YOUR OBJECTIVE
The lines you return must be all those in the data that hold the string "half".

SUPPLIED DATA
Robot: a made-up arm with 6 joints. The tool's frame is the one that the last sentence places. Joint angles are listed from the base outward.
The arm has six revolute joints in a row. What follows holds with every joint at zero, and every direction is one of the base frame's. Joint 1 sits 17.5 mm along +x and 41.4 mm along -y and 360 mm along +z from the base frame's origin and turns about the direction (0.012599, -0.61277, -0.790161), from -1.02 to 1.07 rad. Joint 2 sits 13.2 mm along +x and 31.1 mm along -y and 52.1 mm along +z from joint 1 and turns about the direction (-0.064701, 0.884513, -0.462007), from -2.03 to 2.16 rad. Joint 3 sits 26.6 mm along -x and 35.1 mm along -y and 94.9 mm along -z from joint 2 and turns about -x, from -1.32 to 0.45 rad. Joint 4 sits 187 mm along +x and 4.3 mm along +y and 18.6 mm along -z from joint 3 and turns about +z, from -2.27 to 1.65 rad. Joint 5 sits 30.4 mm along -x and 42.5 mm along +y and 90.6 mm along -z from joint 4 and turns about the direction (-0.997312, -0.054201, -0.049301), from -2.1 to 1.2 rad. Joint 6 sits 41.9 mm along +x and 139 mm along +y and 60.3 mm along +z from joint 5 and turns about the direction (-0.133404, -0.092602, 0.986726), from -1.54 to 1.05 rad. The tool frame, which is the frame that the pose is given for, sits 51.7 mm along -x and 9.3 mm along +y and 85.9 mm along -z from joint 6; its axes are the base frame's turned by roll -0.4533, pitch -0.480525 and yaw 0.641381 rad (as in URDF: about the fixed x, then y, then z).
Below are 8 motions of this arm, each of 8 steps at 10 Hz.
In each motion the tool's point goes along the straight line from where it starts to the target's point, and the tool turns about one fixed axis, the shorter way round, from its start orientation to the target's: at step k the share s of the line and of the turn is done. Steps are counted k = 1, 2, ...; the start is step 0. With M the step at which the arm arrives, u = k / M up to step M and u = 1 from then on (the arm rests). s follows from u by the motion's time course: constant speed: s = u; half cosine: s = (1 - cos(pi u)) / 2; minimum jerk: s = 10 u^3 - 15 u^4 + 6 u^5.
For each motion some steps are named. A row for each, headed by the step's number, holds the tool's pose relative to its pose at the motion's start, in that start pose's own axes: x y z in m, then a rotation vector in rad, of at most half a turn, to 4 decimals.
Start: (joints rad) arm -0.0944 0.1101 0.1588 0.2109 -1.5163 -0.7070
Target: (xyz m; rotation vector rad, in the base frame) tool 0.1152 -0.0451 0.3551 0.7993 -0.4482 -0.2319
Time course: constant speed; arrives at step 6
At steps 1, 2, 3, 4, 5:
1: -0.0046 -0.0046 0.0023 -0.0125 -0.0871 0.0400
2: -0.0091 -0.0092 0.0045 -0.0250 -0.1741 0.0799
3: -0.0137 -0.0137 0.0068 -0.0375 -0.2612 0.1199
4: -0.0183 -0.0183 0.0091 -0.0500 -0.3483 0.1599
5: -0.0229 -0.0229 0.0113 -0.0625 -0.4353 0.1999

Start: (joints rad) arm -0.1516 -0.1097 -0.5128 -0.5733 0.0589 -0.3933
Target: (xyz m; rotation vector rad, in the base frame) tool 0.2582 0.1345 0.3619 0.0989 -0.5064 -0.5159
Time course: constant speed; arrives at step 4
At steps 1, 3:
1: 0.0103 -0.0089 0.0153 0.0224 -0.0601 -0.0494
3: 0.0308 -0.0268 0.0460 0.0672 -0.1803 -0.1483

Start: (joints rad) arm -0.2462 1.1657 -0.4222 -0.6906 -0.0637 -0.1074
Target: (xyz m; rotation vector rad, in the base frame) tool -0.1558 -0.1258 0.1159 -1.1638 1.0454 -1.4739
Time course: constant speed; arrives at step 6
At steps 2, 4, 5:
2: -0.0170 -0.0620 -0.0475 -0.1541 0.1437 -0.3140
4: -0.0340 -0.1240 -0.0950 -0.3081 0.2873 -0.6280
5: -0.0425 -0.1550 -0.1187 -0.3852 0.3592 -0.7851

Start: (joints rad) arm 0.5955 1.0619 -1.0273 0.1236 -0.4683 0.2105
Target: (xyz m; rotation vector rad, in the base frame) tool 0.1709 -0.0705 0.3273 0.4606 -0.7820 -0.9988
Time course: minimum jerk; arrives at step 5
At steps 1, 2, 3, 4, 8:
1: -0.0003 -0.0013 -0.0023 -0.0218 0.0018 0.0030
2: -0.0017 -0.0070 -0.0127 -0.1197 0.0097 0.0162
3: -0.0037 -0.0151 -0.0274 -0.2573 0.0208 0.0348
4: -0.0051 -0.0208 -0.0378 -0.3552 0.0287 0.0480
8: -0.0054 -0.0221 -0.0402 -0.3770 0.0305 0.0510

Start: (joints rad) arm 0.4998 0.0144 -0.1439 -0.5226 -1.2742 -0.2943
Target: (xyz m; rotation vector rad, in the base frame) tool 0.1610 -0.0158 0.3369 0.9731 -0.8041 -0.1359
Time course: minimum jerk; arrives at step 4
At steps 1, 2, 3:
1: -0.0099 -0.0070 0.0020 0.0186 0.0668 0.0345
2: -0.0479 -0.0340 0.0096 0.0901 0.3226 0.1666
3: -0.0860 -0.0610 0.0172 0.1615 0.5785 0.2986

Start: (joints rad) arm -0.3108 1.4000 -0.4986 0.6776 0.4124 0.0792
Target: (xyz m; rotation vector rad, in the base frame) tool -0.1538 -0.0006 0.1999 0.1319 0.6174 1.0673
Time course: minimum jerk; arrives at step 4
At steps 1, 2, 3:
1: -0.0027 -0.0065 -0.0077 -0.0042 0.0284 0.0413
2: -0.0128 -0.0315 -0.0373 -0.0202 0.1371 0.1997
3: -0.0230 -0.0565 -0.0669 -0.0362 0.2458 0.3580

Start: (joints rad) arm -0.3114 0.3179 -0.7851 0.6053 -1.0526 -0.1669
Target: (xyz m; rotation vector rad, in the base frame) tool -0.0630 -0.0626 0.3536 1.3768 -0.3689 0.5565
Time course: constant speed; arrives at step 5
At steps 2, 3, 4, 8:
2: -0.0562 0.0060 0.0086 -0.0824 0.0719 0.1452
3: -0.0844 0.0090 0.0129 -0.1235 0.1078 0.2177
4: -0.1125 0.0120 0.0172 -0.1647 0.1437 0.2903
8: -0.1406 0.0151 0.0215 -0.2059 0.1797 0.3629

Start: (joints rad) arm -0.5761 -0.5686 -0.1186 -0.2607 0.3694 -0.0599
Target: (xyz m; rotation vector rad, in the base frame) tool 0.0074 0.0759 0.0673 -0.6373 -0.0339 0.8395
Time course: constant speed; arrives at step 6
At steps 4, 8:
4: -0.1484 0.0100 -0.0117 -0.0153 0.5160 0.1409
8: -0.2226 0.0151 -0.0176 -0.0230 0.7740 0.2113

FINISHED TASK
In each motion the tool's point goes along the straight line from where it starts to the target's point, and the tool turns about one fixed axis, the shorter way round, from its start orientation to the target's: at step k the share s of the line and of the turn is done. Steps are counted k = 1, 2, ...; the start is step 0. With M the step at which the arm arrives, u = k / M up to step M and u = 1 from then on (the arm rests). s follows from u by the motion's time course: constant speed: s = u; half cosine: s = (1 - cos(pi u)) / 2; minimum jerk: s = 10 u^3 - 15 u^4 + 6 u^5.
For each motion some steps are named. A row for each, headed by the step's number, holds the tool's pose relative to its pose at the motion's start, in that start pose's own axes: x y z in m, then a rotation vector in rad, of at most half a turn, to 4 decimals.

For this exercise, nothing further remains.